I love my slow cooker! I love it. Love love love love love it. It’s a bit like having a maid, if the maid was you earlier in the day. I usually come home at around 8.30pm and there’s no way I would start cooking a healthy meal from scratch then but with my slow cooker my dinner is already there! It makes preparing food so easy too, literally chop it up and throw it in.

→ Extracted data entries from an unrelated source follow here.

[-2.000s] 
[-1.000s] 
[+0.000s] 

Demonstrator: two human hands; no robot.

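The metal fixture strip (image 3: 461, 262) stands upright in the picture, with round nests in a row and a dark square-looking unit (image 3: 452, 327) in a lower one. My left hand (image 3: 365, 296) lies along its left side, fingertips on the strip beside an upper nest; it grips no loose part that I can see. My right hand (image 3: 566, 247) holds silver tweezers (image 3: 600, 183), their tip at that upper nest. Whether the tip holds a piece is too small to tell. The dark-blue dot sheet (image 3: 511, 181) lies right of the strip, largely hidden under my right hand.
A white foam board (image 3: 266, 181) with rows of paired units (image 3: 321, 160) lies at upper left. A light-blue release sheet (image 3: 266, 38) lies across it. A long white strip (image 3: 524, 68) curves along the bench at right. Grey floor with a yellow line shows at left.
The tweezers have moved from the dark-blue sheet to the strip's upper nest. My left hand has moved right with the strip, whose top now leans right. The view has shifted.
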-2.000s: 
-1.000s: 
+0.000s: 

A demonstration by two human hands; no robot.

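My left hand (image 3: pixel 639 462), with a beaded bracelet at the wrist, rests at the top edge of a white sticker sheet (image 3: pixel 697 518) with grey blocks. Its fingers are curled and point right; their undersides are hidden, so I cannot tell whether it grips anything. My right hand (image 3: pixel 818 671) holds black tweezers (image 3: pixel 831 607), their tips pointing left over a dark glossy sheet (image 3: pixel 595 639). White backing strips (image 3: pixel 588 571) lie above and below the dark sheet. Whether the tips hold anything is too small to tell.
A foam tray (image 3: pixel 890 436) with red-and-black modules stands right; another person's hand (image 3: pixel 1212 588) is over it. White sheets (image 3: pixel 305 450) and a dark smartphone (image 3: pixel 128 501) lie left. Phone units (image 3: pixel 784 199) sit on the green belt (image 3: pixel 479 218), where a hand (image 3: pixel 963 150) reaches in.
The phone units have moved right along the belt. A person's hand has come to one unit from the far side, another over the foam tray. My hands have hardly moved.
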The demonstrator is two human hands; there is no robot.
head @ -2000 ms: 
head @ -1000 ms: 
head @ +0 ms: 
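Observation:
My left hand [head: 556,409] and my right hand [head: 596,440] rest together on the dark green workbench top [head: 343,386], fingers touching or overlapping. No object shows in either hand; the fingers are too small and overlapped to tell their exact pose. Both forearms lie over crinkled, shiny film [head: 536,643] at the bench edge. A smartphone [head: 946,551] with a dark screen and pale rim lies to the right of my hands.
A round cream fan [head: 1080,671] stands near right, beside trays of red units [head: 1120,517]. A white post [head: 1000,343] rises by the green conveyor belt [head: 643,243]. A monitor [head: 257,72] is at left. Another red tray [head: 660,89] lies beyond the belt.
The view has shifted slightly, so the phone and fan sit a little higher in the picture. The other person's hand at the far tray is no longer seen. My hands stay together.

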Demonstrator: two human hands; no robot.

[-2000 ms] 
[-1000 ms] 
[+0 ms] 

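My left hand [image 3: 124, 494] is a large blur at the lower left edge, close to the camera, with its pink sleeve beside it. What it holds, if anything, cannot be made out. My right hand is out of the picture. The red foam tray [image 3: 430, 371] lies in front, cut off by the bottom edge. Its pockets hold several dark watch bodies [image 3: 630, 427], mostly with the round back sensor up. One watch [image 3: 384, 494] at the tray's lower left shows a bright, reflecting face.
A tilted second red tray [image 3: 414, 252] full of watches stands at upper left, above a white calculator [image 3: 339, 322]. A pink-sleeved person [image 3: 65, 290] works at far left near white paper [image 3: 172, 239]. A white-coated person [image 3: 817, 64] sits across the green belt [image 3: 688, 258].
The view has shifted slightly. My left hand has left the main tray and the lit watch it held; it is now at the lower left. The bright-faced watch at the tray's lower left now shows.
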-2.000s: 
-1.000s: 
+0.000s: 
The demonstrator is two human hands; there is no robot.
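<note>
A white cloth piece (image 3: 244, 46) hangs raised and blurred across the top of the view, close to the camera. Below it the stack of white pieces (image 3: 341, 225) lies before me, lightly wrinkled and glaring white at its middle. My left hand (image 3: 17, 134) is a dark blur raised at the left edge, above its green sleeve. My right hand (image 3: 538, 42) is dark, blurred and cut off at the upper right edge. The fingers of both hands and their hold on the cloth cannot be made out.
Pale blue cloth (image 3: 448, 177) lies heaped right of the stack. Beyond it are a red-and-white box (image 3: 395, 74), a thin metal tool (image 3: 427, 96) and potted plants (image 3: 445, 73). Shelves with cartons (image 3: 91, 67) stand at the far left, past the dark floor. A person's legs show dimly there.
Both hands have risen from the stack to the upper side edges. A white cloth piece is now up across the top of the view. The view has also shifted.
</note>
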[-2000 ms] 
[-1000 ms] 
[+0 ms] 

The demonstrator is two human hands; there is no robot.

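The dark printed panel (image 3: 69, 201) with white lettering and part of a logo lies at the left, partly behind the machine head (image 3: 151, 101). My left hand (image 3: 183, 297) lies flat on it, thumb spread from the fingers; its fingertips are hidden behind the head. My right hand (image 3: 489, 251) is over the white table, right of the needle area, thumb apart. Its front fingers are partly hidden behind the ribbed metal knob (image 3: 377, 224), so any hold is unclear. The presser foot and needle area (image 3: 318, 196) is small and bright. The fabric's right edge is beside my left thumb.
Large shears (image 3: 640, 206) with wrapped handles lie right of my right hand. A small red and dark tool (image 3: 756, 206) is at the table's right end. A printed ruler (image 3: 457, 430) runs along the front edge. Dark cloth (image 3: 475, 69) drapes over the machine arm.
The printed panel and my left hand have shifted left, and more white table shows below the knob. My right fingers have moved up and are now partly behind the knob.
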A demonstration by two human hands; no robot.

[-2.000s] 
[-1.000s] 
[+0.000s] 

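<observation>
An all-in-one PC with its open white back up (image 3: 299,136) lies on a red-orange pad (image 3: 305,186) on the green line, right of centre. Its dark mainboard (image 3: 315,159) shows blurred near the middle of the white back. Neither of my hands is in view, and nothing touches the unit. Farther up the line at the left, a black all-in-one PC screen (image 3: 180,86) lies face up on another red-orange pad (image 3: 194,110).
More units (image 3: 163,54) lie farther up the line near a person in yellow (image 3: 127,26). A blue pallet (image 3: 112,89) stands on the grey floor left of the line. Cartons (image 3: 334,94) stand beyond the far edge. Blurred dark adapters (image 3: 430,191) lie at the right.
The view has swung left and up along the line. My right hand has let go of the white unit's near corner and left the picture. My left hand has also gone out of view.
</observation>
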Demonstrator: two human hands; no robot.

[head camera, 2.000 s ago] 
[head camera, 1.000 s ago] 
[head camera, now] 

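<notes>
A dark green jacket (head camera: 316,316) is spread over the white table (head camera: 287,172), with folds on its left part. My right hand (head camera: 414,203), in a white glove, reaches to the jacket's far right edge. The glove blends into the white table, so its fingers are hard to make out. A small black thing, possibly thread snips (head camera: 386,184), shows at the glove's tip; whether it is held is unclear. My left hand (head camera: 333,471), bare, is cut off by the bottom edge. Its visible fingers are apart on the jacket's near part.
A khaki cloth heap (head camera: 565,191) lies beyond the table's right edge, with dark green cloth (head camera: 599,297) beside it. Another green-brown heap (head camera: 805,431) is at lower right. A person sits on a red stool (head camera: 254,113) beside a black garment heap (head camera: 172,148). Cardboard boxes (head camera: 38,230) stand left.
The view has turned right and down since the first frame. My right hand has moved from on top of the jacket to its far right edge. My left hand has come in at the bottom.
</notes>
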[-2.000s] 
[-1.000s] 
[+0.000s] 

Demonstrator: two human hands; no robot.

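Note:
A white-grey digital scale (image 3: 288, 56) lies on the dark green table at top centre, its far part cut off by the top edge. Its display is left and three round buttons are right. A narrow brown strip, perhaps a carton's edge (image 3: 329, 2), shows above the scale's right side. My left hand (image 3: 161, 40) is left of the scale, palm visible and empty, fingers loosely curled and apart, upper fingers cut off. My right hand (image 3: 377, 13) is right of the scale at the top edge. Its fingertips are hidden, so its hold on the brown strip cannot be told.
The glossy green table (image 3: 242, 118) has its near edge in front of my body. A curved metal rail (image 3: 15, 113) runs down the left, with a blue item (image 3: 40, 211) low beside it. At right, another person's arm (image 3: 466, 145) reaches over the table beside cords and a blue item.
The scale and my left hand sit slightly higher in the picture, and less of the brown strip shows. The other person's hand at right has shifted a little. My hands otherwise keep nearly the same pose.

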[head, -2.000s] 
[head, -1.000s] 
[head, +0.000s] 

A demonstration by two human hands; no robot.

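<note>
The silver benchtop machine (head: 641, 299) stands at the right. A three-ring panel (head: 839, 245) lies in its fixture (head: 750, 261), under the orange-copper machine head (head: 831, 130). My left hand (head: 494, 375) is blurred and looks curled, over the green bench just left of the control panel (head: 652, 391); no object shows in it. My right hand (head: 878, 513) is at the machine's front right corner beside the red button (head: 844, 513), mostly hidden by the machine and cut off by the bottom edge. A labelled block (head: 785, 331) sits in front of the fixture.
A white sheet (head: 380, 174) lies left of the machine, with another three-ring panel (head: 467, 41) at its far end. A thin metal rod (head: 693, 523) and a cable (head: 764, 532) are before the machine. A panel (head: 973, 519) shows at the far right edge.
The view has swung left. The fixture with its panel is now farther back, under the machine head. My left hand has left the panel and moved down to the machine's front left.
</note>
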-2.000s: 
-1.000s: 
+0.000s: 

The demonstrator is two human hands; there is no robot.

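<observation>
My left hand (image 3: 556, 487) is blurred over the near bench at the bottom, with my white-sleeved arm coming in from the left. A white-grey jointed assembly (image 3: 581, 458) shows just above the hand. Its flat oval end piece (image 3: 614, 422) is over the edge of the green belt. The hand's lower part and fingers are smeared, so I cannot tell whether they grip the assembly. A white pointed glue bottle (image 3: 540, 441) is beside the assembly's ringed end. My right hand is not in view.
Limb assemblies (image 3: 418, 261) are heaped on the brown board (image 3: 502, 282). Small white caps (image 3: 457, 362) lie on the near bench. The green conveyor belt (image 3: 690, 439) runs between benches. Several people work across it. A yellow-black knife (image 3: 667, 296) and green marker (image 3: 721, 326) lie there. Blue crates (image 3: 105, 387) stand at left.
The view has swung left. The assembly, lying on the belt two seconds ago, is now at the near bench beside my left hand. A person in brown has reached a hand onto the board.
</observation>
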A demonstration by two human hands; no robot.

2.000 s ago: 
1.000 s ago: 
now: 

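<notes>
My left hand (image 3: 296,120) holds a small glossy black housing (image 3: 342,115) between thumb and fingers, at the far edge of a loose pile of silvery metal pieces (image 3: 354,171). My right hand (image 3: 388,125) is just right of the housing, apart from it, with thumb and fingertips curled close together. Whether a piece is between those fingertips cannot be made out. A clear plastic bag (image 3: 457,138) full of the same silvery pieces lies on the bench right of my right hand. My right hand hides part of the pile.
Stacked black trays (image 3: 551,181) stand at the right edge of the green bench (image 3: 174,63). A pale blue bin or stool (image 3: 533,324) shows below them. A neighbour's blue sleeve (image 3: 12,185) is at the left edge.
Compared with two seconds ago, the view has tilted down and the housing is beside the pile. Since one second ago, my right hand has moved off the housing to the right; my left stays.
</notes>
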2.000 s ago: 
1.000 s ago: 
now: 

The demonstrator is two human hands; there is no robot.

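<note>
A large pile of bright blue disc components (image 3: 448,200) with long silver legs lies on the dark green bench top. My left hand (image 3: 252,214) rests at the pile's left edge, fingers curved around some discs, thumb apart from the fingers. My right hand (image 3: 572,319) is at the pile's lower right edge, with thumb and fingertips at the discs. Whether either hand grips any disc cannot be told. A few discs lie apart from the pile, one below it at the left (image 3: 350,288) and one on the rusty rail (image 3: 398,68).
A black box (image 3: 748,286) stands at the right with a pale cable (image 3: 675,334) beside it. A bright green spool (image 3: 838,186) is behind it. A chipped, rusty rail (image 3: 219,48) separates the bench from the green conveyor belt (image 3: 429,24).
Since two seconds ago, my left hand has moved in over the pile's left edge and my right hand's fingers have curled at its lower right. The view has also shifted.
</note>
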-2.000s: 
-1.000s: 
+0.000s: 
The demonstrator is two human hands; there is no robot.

This is my go to chilli recipe.
A lot of vegan food can lack umami but with the addition of cacao powder and marmite to the recipe it really packs a punch and leaves you feeling completely satisfied. I find that it’s enough in its own so you don’t need to serve with rice, but you can.
Ingredients
2 tins of tomatoes
1 tin kidney beans
1 tin of mixed beans in water
1 courgette
1 carrot
1 onion
1 red pepper
2 cloves of garlic
1 chilli (or more if you want)
1 tsp of cumin powder
1tsp of chilli powder
1 tsp of cinnamon
1 tsp of cacao powder
1/2 tsp marmite
1/2 veggie stock cube
Bay leaf
Salt and pepper to taste
To serve (optional but recommended)
Sprinkle of spring onions
Nutrional yeast
Method
Put all in slow cooker in the morning in no particular order, pop on low, go about you day, enjoy in the evening.
I like to save some for the next day and eat it cold on toast with a slither Violife creamy vegan cheese, it’s so good!